Having already uplifted the spirits, mixers, garnishes, glassware and mixing methods of the cocktail, some quality-conscious bartenders are tying up the last loose end — ice.
They're choosing what they believe are better alternatives to what comes out of the typical commercial ice machine, opting instead for specialized equipment that freezes bigger, colder, denser, slower-melting cubes. In addition, some bartenders are freezing cubes and blocks and chiseling them by hand into custom sizes and shapes that work best with particular drinks, a throwback to the way bartenders worked in days of yore. Looming inside the glasses now are larger-than-life lumps, shards and spheres of ice that enhance the visual appeal as well as the flavor of the libations, according to some mixologists.
"Ice is as important to the bartender as the stove is to the chef," said Toby Maloney, head mixologist of the Violet Hour, a high-end cocktail bar in Chicago. "It's what kind of cooks the cocktail, makes it the right temperature and gives it the right water content."
Wowing customers at the Violet Hour are drinks like the Irish Pirate, a combo of Irish whiskey, spiced rum, Demerara syrup and house-made autumn bitters served "on the rock," as Maloney put it — with a single chunk of ice nearly as large as a baseball. "It could sink the Titanic," he said. "People are gobsmacked. They'll order a drink over and over again just because they love the piece of ice that's in it."
Similarly ice-struck are the patrons hoisting hefty lumps at Sona, a modern French restaurant in Los Angeles. "People say, 'Oh my God, how cool is this,' " said chef-owner David Myers. "It looks like Mount Everest in your glass."

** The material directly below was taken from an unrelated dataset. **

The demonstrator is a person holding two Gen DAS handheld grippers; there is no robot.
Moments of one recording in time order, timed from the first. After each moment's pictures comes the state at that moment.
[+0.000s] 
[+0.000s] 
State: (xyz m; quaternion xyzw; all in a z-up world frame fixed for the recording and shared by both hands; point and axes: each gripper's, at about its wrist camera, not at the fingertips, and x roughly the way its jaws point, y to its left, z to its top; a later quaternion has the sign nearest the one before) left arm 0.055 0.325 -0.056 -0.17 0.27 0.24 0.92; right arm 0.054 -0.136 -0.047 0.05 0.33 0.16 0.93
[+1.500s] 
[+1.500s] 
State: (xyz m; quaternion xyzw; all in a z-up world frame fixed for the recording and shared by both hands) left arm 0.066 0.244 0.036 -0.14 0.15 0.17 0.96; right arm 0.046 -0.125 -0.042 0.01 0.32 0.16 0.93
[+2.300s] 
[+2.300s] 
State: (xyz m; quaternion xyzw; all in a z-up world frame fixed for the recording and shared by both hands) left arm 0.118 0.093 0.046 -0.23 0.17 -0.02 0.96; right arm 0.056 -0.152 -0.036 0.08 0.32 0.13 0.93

"Ice is the forgotten ingredient," said Charles Joly, chief mixologist for the Drawing Room, billed as a culinary cocktail lounge in Chicago. He makes his drinks with 1 1/4-inch cubes from a Kold-Draft ice machine that freezes ice in layers so no air bubbles are trapped inside. "It's a denser, larger piece of ice that won't melt as quickly and water down the drink," said Joly. One cube is sufficient to chill a dram of fine whiskey — or three for an on-the-rocks drink. To make a martini, Joly breaks a few cubes into smaller pieces for the shaker.
When Paragon Restaurant & Bar, a Portland, Ore.-based upscale-casual restaurant that belongs to the Mill Valley, Calif.-based Paragon Restaurant Group, upgraded its ice machine recently, it chose a Kold-Draft machine that makes half-sized ice cubes. "When I drop one cube into a dram of whiskey, it gives me the length of cool-down time I'm looking for," said beverage director Bob Brunner. "And I noticed with the old ice, the glasses would come back an hour later with no ice left. But this one, even after 45 minutes or an hour, there's some ice left."

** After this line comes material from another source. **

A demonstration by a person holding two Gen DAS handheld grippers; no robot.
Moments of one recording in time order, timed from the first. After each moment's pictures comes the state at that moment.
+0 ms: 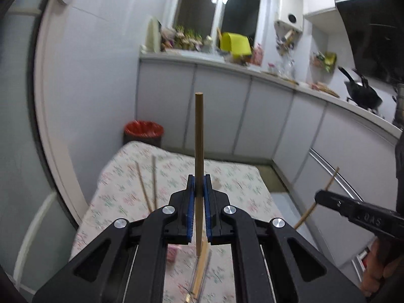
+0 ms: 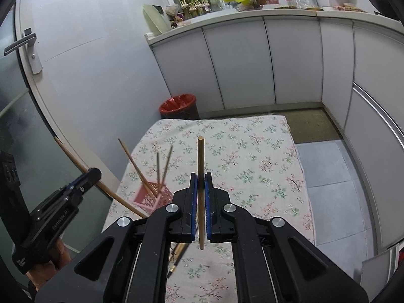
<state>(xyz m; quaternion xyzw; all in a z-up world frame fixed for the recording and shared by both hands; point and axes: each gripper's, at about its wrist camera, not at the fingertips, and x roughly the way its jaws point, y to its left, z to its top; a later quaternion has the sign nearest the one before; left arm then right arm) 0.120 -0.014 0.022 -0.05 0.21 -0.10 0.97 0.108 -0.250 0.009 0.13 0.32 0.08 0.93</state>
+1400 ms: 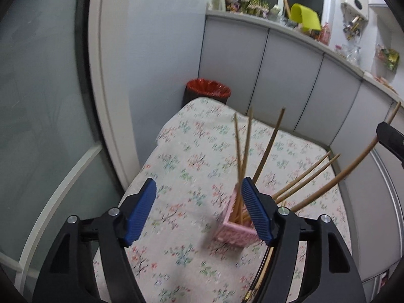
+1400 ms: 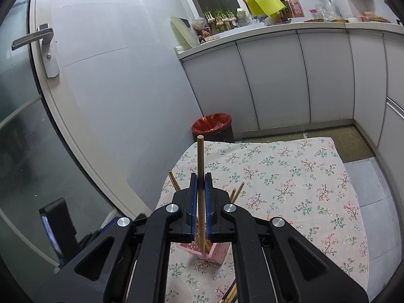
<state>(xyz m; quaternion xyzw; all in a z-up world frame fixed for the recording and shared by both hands) 0.177 0.067 -0.060 -0.07 0.35 0.05 0.93 0.170 -0.150 0.010 0.15 0.26 0.13 0.95</state>
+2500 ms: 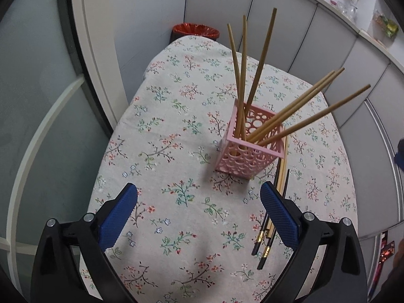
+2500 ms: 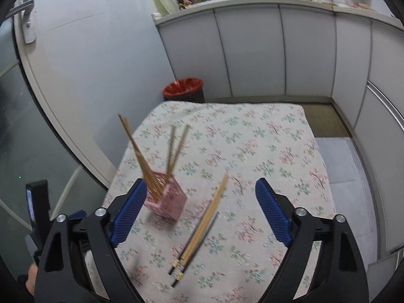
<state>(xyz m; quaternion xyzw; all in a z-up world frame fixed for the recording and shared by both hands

At the Violet Hour, bar backs use woodworking tools to hew chunks from ice frozen in hotel pans in a freezer kept at 18 degrees Fahrenheit. For tall Collins-type drinks, they freeze a shape in a mold known as a shard, a rectangle about 4 1/2 inches long. "It's decidedly labor intensive, but also a much better product comes out of it," said Maloney.
The house-made ice at Sona consists of a large cube for rocks drinks, a long rectangle for Collinses and a ball for Scotch, reported Myers. They are made in molds frozen in chest freezers dedicated to ice production. "They stay a constant temperature, unlike a kitchen freezer that's opened and closed all the time," noted Myers. The bartenders spend a few hours whittling them down with chisels and rubber mallets. "It's a lot of chipping," said Myers. "But ice is the key to a great drink."
For Brunner, hand-chipped ice is "interesting" but unfeasible at Paragon, where the high-volume, high-quality bar can serve 300 to 400 drinks in the lounge and dining room on busy Fridays and Saturdays. "If you're a cocktail lounge or bar that fills a niche, you might roll back time and get into that game," said Brunner. "But for me, I'm not that boutique-y."
Will custom ice come into wider use among bar operators? Sona's Myers predicted it will. "They won't have a choice," he said. "Once you try a drink like this, it's the only way to go."